CERTIFICATE OF APPEALABILITY
The governing law provides that:
(c) (2) A certificate of appealability may issue . . . only if the applicant has
made a substantial showing of the denial of a constitutional right.
(c) (3) The certificate of appealability . . . shall indicate which specific issue
or issues satisfy the showing required by paragraph (2).

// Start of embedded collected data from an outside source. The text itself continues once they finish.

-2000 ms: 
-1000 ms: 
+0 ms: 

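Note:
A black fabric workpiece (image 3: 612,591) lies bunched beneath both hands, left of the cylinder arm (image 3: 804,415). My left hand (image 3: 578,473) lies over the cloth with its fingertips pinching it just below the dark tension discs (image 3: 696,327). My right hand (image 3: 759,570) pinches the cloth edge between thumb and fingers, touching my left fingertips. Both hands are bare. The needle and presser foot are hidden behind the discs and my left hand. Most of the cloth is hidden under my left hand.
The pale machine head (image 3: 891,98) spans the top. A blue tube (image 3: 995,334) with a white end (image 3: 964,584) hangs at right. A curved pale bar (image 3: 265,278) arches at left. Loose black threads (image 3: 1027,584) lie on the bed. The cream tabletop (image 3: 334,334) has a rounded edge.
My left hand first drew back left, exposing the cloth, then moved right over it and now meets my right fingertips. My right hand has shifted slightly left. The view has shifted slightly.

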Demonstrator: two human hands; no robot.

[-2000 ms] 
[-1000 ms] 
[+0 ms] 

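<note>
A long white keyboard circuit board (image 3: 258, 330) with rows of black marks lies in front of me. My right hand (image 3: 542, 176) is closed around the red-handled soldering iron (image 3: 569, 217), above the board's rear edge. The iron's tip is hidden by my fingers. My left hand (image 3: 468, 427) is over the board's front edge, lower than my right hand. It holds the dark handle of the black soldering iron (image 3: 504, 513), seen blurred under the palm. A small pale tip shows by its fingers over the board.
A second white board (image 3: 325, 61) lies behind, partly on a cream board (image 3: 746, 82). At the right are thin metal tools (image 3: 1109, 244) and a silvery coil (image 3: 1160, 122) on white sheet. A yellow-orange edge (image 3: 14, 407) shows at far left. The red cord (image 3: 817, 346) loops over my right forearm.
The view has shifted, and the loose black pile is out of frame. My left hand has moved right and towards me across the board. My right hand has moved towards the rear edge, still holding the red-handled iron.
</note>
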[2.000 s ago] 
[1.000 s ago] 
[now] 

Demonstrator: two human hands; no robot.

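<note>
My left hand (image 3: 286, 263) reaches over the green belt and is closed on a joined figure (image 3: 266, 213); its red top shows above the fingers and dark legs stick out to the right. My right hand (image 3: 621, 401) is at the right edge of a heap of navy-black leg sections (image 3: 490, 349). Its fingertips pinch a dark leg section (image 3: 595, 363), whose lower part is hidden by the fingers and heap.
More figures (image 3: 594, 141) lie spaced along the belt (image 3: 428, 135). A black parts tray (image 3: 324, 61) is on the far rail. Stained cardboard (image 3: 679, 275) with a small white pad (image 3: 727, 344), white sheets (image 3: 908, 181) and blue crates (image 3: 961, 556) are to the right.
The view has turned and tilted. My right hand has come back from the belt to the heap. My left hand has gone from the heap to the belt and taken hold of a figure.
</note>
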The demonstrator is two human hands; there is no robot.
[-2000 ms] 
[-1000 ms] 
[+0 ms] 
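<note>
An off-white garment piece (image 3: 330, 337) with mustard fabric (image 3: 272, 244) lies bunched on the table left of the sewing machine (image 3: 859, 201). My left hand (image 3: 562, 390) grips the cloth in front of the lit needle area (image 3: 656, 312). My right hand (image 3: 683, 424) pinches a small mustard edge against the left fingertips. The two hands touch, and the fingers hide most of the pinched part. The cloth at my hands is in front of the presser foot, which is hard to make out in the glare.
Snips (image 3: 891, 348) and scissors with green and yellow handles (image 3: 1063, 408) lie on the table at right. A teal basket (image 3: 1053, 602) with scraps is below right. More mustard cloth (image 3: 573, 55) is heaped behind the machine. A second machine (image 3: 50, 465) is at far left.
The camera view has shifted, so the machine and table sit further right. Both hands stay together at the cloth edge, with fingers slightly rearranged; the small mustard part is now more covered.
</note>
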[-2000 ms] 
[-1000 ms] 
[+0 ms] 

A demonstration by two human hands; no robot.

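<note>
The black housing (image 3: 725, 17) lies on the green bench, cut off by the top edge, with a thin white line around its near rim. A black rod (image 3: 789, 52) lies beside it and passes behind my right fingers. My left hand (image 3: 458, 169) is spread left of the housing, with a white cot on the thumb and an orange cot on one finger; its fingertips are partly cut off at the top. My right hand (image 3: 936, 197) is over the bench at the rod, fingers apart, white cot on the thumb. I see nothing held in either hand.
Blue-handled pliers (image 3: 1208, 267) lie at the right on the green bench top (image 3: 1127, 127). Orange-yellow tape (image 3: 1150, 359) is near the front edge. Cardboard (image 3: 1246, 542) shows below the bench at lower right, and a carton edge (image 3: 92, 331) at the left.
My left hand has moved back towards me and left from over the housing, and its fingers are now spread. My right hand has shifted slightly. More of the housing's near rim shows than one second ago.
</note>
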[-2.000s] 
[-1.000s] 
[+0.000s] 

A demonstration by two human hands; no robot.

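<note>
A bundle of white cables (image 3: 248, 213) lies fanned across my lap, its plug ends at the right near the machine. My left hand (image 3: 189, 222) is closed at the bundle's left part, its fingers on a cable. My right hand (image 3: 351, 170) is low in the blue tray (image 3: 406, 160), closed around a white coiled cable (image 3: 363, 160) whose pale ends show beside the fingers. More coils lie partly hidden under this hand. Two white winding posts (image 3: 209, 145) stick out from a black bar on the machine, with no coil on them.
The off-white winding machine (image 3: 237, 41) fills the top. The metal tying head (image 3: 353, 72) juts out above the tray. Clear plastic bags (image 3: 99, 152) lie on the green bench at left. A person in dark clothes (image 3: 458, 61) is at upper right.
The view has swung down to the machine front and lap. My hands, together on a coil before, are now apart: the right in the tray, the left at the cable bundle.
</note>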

28 U.S.C. § 2253(c). A prisoner satisfies this standard by demonstrating that reasonable
jurists would find this court’s assessment of his constitutional claims is debatable or wrong
and that any dispositive procedural ruling by the district court is likewise debatable. See
Miller–El v. Cockrell, 537 U.S. 322, 336 (2003); Slack v. McDaniel, 529 U.S. 473, 484
(2000); Rose v. Lee, 252 F.3d 676, 683 (4th Cir. 2001). In this case, the legal standard for
the issuance of a certificate of appealability has not been met. Therefore, a certificate of
appealability is denied.
IT IS SO ORDERED.
/s/Bruce Howe Hendricks
United States District Judge
May 12, 2015
Greenville, South Carolina
*****
NOTICE OF RIGHT TO APPEAL
The parties are hereby notified that any right to appeal this Order is governed by
Rules 3 and 4 of the Federal Rules of Appellate Procedure.